What this task involves: Wherever the word "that" occurs in the listing, copy the whole line.

Raw data:
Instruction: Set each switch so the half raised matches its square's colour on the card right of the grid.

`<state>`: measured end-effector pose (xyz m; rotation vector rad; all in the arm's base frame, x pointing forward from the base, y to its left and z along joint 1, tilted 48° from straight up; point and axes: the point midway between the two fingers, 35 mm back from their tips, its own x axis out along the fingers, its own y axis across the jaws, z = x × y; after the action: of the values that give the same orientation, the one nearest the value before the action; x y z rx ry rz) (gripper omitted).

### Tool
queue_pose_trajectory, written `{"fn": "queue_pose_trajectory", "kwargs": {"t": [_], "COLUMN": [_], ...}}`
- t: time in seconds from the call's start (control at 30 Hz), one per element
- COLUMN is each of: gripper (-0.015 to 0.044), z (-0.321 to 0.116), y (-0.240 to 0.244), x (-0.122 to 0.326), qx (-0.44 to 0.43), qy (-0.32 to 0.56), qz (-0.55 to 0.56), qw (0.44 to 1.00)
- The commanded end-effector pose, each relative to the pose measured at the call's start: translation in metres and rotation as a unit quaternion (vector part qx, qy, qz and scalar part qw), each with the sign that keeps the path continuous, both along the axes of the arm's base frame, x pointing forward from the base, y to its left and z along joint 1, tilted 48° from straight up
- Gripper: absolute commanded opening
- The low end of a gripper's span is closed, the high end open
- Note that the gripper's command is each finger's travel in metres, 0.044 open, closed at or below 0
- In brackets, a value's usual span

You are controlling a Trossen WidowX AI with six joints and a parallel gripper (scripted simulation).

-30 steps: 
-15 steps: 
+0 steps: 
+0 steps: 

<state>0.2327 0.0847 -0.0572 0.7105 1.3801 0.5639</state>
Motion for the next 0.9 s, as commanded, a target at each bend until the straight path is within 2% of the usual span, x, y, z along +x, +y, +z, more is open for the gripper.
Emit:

Solution to this problem:
`<state>`: measured end-effector pose (xyz m; rotation vector rad; all in the arm's base frame, x pointing forward from the base, y to its left and z along joint 1, tilted 48° from straight up; point and axes: the point midway between the two fingers, 35 mm back from their tips, its own x axis out along the fingers, its own y axis across the jaws, z = x × y; after the action: of the values that give the same orientation, the one nearest the value before the action; x y z rx ry rz) (gripper omitted).
- The commanded end-effector pose, each relative to the pose measured at the call's start: translation in metres and rotation as a unit quaternion (vector part qx, qy, qz and scalar part qw), each with the sign that keeps the path continuous, both along the axes of the arm's base frame, x pointing forward from the base, y to its left and z along joint 1, tilted 48° from straight up
- Note that the gripper's command is each finger's travel in metres, 0.044 open, closed at or below 0

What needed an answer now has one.